AIM OF THE TASK
Reproduce the listing below exactly. Pictures do not belong in the copy.

* * * * *

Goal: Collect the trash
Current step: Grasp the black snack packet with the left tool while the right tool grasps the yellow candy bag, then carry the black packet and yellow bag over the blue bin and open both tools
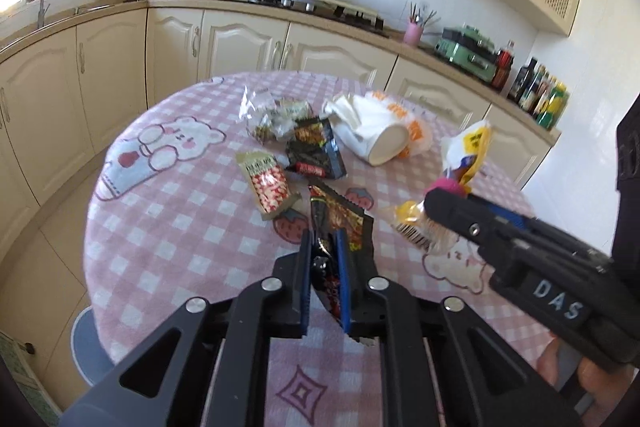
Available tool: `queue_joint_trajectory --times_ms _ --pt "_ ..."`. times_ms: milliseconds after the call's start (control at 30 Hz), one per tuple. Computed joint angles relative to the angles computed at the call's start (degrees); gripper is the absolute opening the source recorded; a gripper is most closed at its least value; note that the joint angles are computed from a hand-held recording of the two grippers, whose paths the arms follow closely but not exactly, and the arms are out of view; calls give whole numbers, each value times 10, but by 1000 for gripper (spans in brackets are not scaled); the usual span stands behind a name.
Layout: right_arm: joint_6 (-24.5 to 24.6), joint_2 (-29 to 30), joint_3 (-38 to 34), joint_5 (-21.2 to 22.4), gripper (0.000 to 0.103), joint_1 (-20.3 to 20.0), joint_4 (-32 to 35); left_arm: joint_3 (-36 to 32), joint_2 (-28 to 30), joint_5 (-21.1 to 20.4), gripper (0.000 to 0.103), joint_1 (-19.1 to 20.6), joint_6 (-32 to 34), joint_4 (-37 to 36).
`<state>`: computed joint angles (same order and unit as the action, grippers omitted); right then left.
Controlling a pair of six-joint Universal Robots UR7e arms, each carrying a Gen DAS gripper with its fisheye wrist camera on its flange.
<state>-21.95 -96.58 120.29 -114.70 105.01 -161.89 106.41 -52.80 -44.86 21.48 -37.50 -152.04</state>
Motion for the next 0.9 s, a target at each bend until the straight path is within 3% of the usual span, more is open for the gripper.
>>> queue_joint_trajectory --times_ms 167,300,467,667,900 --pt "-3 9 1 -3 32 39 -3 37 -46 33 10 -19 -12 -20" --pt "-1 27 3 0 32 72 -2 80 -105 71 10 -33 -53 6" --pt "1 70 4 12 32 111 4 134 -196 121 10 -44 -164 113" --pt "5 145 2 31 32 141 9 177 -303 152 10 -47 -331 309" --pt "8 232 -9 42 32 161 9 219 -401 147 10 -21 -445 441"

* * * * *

ANSWER FOR THIS EXERCISE
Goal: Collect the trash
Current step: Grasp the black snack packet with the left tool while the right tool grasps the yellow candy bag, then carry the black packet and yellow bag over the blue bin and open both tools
Available tool: `queue_joint_trajectory --times_ms _ --pt "_ ..."`. times_ms: milliseconds after the call's start (control at 30 Hz), one per tuple. Computed joint angles relative to the angles computed at the call's start (degrees); gripper is the absolute opening the source recorded; a gripper is most closed at its least value; note that the joint angles are computed from a hand-held recording of the two grippers, whose paths the arms follow closely but not exactly, and the arms are out of view; calls give whole numbers, each value times 10, but by 1000 for gripper (spans in brackets are not scaled); the usual span stands behind a name.
Layout: right_arm: joint_6 (-24.5 to 24.6), joint_2 (-29 to 30), joint_3 (-38 to 34), joint_5 (-21.2 to 22.4), gripper (0.000 to 0.103), joint_1 (-20.3 to 20.0), joint_4 (-32 to 35); left_arm: joint_3 (-36 to 32), joint_2 (-28 to 30), joint_5 (-21.1 to 20.4), gripper (0.000 to 0.103), joint_1 (-19.1 to 20.6), joint_6 (-32 to 34), joint_4 (-37 to 36).
`<state>`: computed joint angles (same order and unit as the action, grippers omitted); right then left.
Controlling a pair of six-joint Universal Robots UR7e arms, each carrying a Gen DAS gripper with its fisheye wrist camera on its flange.
<state>-21.95 -96.58 120.29 -114.70 105.01 -161.89 106.41 -52.80 -44.86 21.48 -37.50 -152.04</state>
Motion for the next 0.9 s, a target at each bend until the straight path is within 3% of the usual span, more is open for the gripper.
>>> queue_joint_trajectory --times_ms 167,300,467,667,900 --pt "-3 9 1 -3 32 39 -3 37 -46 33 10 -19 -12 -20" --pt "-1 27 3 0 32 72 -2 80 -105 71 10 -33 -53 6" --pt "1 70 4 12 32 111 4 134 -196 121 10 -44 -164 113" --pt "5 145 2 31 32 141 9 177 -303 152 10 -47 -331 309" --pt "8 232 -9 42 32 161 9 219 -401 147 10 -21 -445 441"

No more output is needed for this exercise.